→ TASK STATEMENT: In full and word for word, restate the lines of the listing.

Top of EXERCISE INPUTS

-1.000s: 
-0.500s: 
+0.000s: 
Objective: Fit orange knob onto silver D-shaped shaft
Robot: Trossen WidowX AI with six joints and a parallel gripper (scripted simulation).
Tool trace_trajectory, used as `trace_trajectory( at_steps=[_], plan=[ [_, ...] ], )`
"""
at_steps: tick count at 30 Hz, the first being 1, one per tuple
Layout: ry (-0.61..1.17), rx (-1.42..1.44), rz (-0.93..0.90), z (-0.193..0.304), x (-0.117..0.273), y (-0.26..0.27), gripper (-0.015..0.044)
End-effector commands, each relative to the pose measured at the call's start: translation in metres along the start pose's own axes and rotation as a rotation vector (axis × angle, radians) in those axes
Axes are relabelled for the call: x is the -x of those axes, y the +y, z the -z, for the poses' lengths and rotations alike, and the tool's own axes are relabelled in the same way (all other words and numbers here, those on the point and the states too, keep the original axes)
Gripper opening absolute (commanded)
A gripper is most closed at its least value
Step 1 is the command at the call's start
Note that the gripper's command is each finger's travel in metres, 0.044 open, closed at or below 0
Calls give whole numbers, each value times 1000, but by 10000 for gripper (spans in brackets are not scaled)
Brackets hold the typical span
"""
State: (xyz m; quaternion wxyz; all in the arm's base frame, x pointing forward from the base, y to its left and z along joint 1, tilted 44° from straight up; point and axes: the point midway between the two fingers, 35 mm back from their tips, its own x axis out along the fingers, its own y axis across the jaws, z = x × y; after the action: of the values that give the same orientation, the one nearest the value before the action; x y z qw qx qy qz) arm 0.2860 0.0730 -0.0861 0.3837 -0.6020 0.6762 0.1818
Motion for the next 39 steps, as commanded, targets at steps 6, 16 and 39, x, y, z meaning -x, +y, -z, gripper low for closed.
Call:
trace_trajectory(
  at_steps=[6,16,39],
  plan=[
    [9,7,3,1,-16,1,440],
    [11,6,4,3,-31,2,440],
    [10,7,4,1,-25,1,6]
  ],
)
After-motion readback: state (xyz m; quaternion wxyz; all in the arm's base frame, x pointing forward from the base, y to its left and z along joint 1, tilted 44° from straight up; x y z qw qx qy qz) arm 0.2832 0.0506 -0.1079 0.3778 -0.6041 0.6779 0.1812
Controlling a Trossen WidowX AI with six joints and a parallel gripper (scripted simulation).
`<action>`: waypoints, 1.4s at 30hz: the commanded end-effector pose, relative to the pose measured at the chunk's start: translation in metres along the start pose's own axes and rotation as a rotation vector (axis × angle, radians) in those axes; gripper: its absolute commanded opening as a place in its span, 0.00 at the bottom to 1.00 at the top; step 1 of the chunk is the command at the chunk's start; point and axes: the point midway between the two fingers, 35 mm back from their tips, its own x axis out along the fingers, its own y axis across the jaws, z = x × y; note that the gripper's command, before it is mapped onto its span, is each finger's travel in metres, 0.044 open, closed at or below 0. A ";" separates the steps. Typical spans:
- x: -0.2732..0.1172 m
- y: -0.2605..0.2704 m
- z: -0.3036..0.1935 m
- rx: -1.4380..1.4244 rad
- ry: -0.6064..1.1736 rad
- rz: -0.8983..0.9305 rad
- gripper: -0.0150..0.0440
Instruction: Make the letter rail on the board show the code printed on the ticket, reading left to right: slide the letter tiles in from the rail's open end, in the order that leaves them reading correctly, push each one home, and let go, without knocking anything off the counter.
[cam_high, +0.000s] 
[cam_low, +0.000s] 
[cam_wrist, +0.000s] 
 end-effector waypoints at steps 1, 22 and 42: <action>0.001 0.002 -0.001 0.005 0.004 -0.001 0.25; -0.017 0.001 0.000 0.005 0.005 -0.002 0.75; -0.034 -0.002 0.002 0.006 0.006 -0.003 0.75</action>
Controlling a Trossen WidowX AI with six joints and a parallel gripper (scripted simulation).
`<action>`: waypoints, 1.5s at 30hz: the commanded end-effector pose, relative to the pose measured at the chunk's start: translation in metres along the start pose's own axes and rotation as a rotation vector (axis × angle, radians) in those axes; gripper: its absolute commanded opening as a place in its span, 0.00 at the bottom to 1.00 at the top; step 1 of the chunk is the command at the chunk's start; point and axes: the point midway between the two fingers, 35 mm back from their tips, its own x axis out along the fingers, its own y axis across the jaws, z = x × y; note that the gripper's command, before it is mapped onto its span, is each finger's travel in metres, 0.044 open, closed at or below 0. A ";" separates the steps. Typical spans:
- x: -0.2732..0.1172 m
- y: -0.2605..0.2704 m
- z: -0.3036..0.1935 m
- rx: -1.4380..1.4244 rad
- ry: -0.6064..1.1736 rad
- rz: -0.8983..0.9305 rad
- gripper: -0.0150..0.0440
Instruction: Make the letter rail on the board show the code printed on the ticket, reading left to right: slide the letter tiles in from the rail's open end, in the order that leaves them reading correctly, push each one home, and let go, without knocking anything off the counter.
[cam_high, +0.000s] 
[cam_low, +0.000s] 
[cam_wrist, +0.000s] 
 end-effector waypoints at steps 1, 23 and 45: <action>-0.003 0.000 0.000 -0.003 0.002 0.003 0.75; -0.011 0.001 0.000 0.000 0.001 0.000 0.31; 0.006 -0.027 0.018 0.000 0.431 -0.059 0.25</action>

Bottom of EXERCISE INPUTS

→ OUTPUT OF THE TASK:
-1.000s: 
-0.500s: 
+0.000s: 
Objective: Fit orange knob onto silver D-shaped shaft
Robot: Trossen WidowX AI with six joints and a parallel gripper (scripted simulation).
Tool trace_trajectory, used as `trace_trajectory( at_steps=[_], plan=[ [_, ...] ], )`
"""
at_steps: tick count at 30 Hz, the first being 1, one per tuple
Layout: ry (-0.61..1.17), rx (-1.42..1.44), rz (-0.93..0.90), z (-0.193..0.304), x (-0.117..0.273), y (-0.26..0.27), gripper (-0.015..0.044)
End-effector commands, each relative to the pose measured at the call's start: translation in metres along the start pose's own axes and rotation as a rotation vector (axis × angle, radians) in those axes
Axes are relabelled for the call: x is the -x of those axes, y the +y, z the -z, for the poses' lengths and rotations alike, and the tool's own axes are relabelled in the same way (all other words and numbers here, those on the point and the states too, keep the original axes)
Gripper opening absolute (commanded)
A gripper is most closed at its least value
Step 1 is the command at the call's start
Note that the gripper's command is each finger's travel in metres, 0.044 open, closed at or below 0
Calls give whole numbers, each value times 1000, but by 10000 for gripper (spans in brackets are not scaled)
Brackets hold the typical span
"""
State: (xyz m; quaternion wxyz; all in the arm's base frame, x pointing forward from the base, y to its left and z along joint 1, tilted 44° from straight up; point and axes: the point midway between the two fingers, 35 mm back from their tips, its own x axis out along the fingers, its own y axis across the jaws, z = x × y; after the action: of the values that give the same orientation, the one nearest the value before the action; x y z qw qx qy qz) arm 0.2860 0.0730 -0.0861 0.3837 -0.6020 0.6762 0.1818
Motion for the next 39 steps, as commanded, targets at steps 6, 16 and 39, x, y, z meaning -x, +y, -z, gripper low for closed.
Call:
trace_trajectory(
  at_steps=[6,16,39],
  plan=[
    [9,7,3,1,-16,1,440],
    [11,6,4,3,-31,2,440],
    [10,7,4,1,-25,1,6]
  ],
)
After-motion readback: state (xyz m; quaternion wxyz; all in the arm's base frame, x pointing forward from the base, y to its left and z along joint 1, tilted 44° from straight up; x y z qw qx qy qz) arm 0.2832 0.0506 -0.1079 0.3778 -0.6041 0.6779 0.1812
Controlling a Trossen WidowX AI with six joints and a parallel gripper (scripted simulation).
`<action>`: waypoints, 1.4s at 30hz: the commanded end-effector pose, relative to the pose measured at the chunk's start: translation in metres along the start pose's own axes and rotation as a rotation vector (axis × angle, radians) in those axes; gripper: its absolute commanded opening as a place in its span, 0.00 at the bottom to 1.00 at the top; step 1 of the chunk is the command at the chunk's start; point and axes: the point midway between the two fingers, 35 mm back from their tips, its own x axis out along the fingers, its own y axis across the jaws, z = x × y; note that the gripper's command, before it is mapped onto its span, is each finger's travel in metres, 0.044 open, closed at or below 0. A ";" separates the steps. Typical spans:
- x: -0.2732..0.1172 m
- y: -0.2605..0.2704 m
- z: -0.3036..0.1935 m
- rx: -1.4380..1.4244 rad
- ry: -0.6064..1.1736 rad
- rz: -0.8983..0.9305 rad
- gripper: -0.0150..0.0440
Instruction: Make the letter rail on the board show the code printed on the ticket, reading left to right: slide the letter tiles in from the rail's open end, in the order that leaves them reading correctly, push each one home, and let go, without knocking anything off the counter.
[cam_high, +0.000s] 
[cam_low, +0.000s] 
[cam_wrist, +0.000s] 
 end-effector waypoints at steps 1, 22 and 42: <action>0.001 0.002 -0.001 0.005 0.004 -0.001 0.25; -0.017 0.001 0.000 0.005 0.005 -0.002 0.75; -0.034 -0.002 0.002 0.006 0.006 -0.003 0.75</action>
Controlling a Trossen WidowX AI with six joints and a parallel gripper (scripted simulation).
`<action>`: waypoints, 1.5s at 30hz: the commanded end-effector pose, relative to the pose measured at the chunk's start: translation in metres along the start pose's own axes and rotation as a rotation vector (axis × angle, radians) in those axes; gripper: its absolute commanded opening as a place in its span, 0.00 at the bottom to 1.00 at the top; step 1 of the chunk is the command at the chunk's start; point and axes: the point midway between the two fingers, 35 mm back from their tips, its own x axis out along the fingers, its own y axis across the jaws, z = x × y; note that the gripper's command, before it is mapped onto its span, is each finger's travel in metres, 0.044 open, closed at or below 0. A ";" separates the steps. Typical spans:
- x: -0.2732..0.1172 m
- y: -0.2605..0.2704 m
- z: -0.3036..0.1935 m
- rx: -1.4380..1.4244 rad
- ry: -0.6064..1.1736 rad
- rz: -0.8983..0.9305 rad
- gripper: -0.0150..0.0440
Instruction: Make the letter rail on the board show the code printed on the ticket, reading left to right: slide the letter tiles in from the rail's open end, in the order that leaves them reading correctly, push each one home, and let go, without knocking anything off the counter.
[cam_high, +0.000s] 
[cam_low, +0.000s] 
[cam_wrist, +0.000s] 
 end-effector waypoints at steps 1, 23 and 45: <action>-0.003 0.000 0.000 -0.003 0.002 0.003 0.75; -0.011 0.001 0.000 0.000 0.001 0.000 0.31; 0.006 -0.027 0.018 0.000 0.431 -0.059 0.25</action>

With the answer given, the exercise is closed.